The Senate hearings on the bill attracted large turnout and testimony was recorded for 15 hours. In the hearing, bill opponents outnumbered supporters. Mike Gabbard, who sponsored the 1998 amendment permitting the legislature to outlaw same-sex marriage, argued the bill would lead to same-sex marriage being taught in Hawaiian schools. Kim Coco Iwamoto of the Hawaii Board of Education countered civil unions would make children in gay families less likely to be harassed. Lieutenant Governor of Hawaii Duke Aiona criticized the bill, arguing it "attempts to circumvent the will of the people by authorizing the equivalent to same-sex marriage". U.S. Representative Neil Abercrombie supported the bill, stating "it is shameful that while they must give their equal share to the government, the government will not give them equal protection" about gay and lesbian citizens of Hawaii.

The Honolulu Advertiser reported that the Senate Democratic leadership reconsidered their support for the bill because of the large demonstration of opponents and their pressure on senators to oppose the bill.
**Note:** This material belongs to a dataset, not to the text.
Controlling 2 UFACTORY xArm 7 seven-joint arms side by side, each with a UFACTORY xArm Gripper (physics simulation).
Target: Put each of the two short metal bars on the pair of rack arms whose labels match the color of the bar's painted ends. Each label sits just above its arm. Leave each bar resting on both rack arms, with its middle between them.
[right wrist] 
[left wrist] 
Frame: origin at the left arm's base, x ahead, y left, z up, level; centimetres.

It found that some senators privately suggested the bill's delay in committee or a proposed amendment to the bill were ways to avoid taking a vote following the controversy.
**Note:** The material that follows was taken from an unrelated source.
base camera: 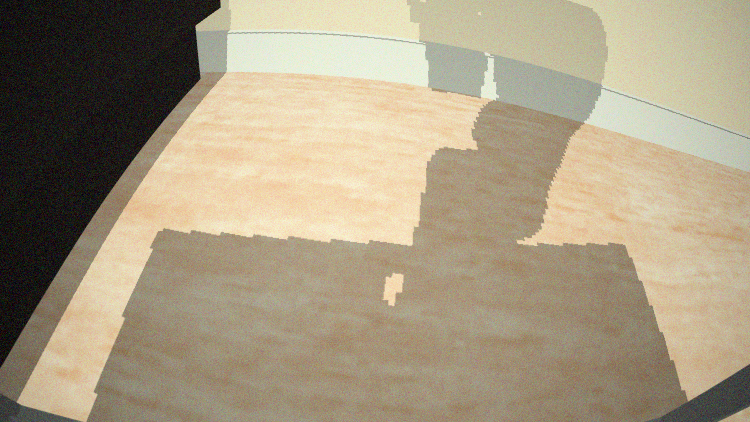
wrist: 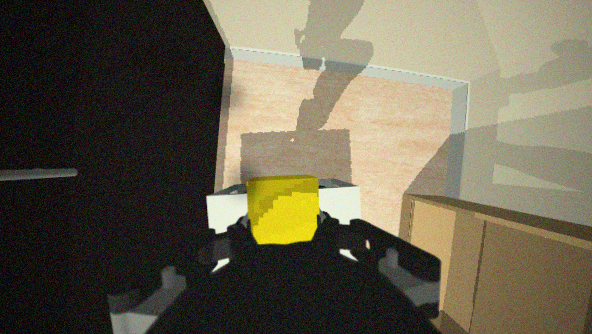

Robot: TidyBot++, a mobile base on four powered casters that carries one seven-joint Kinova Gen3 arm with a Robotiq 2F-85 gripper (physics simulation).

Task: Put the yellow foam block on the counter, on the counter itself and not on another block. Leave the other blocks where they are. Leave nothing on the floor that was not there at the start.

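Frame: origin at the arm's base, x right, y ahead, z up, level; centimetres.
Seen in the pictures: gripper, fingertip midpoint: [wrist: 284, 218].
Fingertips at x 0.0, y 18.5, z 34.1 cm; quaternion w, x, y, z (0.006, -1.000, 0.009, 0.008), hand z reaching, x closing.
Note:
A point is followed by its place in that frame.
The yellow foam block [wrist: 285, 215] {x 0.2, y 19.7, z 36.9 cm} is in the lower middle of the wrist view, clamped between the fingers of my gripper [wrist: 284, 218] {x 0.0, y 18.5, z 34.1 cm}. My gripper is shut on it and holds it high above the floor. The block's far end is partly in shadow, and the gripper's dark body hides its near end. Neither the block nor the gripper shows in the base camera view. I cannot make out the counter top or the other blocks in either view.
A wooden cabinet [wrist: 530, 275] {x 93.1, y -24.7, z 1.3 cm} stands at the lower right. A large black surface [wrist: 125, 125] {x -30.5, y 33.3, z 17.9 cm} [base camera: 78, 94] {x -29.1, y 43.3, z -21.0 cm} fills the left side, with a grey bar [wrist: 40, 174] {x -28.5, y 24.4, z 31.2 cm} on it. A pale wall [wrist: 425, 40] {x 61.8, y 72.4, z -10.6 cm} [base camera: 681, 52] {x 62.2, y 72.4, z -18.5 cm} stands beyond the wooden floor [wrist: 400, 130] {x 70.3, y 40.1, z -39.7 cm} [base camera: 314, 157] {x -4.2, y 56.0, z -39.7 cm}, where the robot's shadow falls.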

The candlelight vigil following the bill's defeat in committee was attended by labor union members and religious groups. Father Richard Shields of the Episcopal Diocese of Hawaii stated religion should be taken out of the argument and a spokesperson for the hotel and restaurant union Local 5 argued the bill provided economic justice. A letter later sent to senators in support of the H.B. 444 by community groups, including the Local 5 union, the Hawaii NAACP, the Hawaii State Democratic Women's Caucus, and the Japanese American Citizens League.
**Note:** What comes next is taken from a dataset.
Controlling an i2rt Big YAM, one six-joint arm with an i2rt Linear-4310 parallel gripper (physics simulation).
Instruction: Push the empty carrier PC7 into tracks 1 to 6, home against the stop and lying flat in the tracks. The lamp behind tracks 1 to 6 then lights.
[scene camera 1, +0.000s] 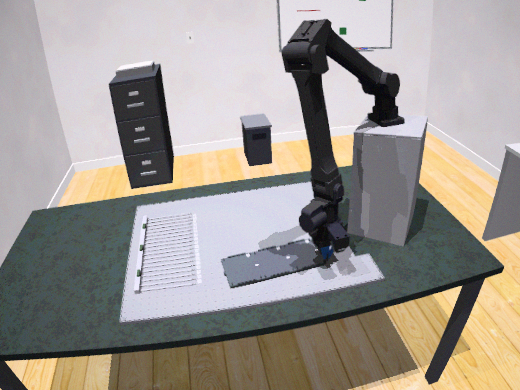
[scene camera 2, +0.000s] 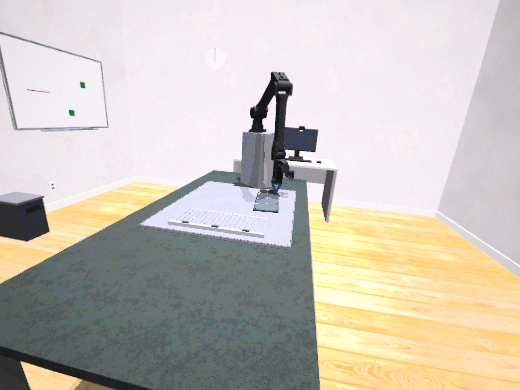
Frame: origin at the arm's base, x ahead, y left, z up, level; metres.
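Where they show: gripper, between the fingertips: (scene camera 1: 326, 257) (scene camera 2: 275, 192); arm's base, origin of its link: (scene camera 1: 385, 120) (scene camera 2: 257, 131).
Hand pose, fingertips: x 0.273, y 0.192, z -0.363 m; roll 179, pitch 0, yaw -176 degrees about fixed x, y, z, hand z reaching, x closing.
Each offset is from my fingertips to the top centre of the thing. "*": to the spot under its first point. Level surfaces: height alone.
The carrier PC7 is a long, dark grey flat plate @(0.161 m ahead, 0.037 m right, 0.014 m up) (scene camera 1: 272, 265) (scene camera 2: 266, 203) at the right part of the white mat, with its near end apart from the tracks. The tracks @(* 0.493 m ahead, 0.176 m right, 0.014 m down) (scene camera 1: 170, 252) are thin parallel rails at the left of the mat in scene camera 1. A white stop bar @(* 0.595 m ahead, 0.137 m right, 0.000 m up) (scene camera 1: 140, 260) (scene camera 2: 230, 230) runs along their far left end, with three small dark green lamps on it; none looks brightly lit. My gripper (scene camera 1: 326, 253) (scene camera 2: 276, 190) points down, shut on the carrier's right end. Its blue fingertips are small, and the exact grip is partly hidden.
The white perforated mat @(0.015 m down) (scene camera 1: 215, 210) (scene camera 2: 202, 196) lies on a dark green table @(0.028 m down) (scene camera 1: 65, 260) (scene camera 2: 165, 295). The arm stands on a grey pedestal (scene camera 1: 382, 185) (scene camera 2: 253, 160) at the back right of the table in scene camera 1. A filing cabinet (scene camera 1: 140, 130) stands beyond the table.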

In response to Majority Leader Gary Hooser's statement that he intended to bring the bill to a vote before the full Senate, the Hawaii Family Forum stated other issues demanded more attention than civil unions and the bill would create legal challenges for child care and education. The group held demonstrations on Maui and Kauai and stated their intention to hold demonstrations to ask the governor to veto the legislation should the bill advance. Hooser argued for the bill using President Barack Obama's support of civil unions and the support of labor unions and the majority of Hawaii House representatives. The Honolulu Advertiser reported that Senate President Colleen Hanabusa privately told senators the bill could lead to a lawsuit to legalize same-sex marriage. The American Civil Liberties Union of Hawaii and Supreme Court of Hawaii judge Steven H. Levinson told the legislature that a lawsuit would have little chance of success.

Following the adoption of the amended version of H.B. 444, Senator Les Ihara, Jr. stated, "I have a hard time reconciling the statement that the proponents made, that this is for equal rights and civil unions—at the same time, this kills it for the session." Michael Golojuch of Parents, Families and Friends of Lesbians and Gays called the vote "a dog-and-pony show". Hawaii Family Forum leader and former Democratic state representative Dennis Arakaki commented that "things worked out for the good."

Hooser began a campaign in June 2009 to be elected Lieutenant Governor of Hawaii in 2010, calling his support for the bill an act on a "critical issue". Neil Abercrombie was elected to succeed Linda Lingle as governor in the 2010 gubernatorial election, defeating Duke Aiona.

On July 6, 2010, following Lingle's veto of the bill, Lambda Legal and the ACLU announced that they would file a lawsuit to enable civil unions, stating that "our constitution prevents discrimination based on sexual orientation."